#### Assigned task
The result should be every line of the listing that holds the word "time".

Input Block Start

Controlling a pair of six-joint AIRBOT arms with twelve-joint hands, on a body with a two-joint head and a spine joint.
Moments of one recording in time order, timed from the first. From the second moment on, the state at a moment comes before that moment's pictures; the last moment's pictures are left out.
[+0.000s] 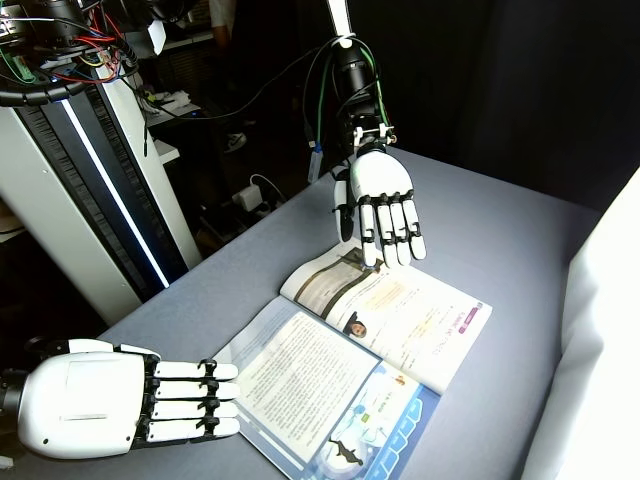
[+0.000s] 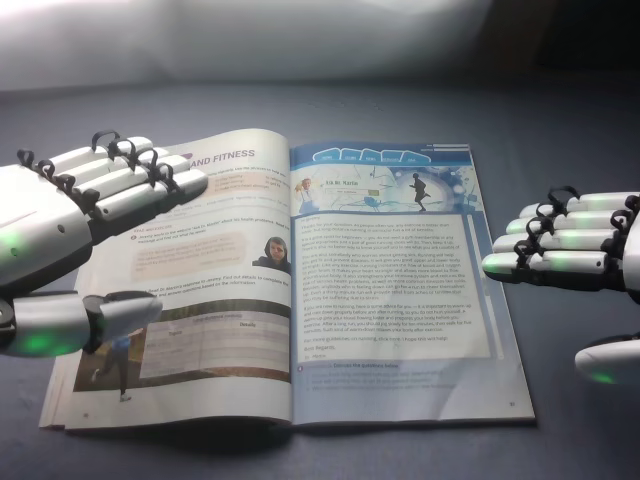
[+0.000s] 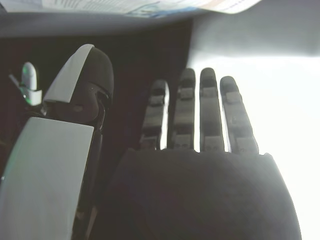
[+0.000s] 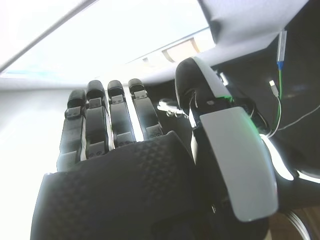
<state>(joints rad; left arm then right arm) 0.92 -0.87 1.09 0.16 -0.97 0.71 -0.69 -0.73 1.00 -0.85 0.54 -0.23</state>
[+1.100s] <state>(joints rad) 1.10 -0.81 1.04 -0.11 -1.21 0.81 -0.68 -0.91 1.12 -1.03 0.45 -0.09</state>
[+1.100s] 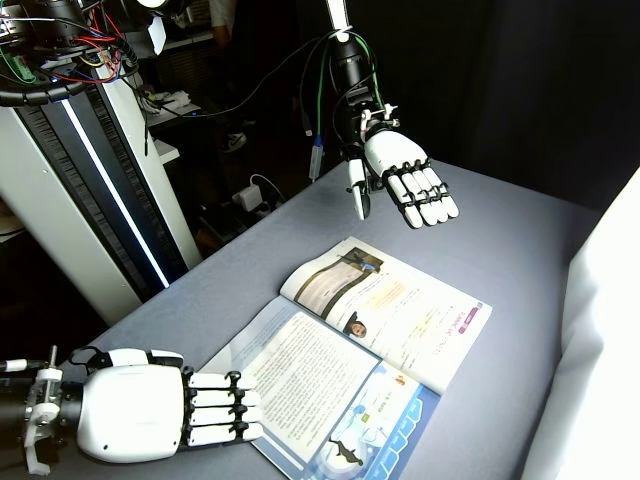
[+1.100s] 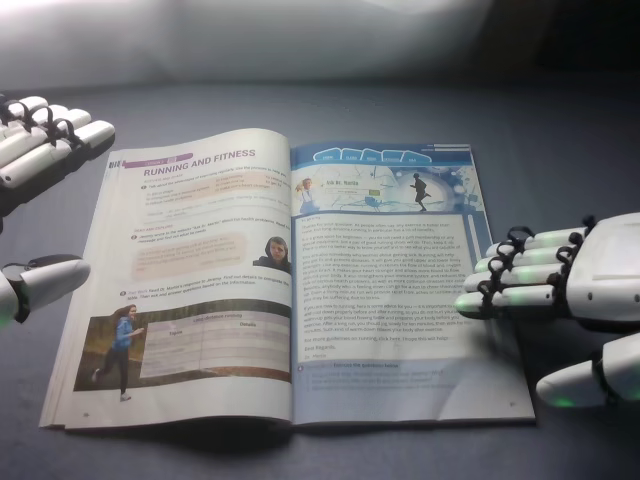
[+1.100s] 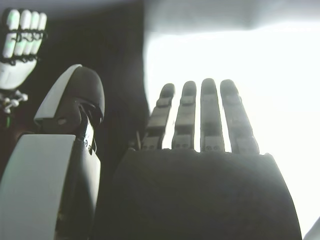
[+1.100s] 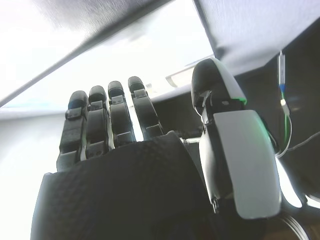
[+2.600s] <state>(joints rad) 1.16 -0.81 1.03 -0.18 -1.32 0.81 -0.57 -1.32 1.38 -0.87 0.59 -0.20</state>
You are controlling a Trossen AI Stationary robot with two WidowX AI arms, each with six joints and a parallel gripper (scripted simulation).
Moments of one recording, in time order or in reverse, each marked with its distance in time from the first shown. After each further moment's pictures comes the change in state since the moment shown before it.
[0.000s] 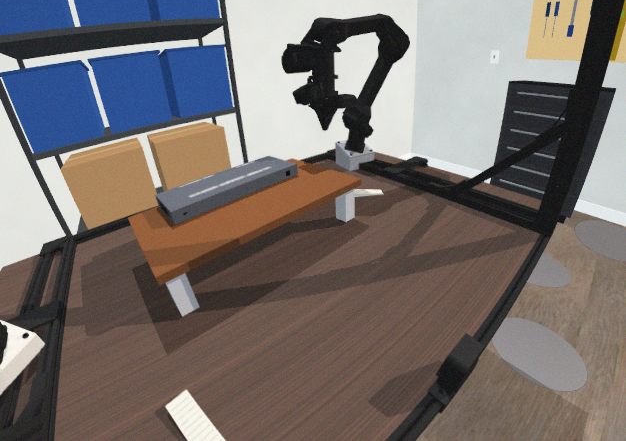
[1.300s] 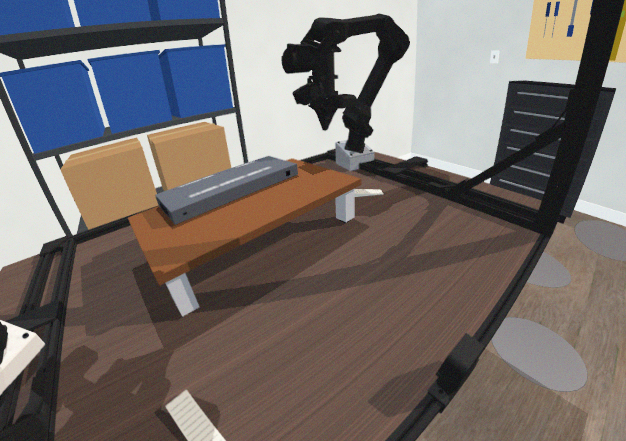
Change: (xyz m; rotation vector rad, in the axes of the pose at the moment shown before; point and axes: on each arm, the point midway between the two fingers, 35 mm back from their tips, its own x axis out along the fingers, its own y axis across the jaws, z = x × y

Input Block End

#### Reply
Moments of one recording in time order, timed from the first. From the second moment on, the state at a moment comes before that moment's pictures; the last moment's pictures are left out.
Moments of one recording, in time order or in reverse, each marked with its distance in time from the first shown. After each further moment's pictures comes the change in state since the moment shown before it.

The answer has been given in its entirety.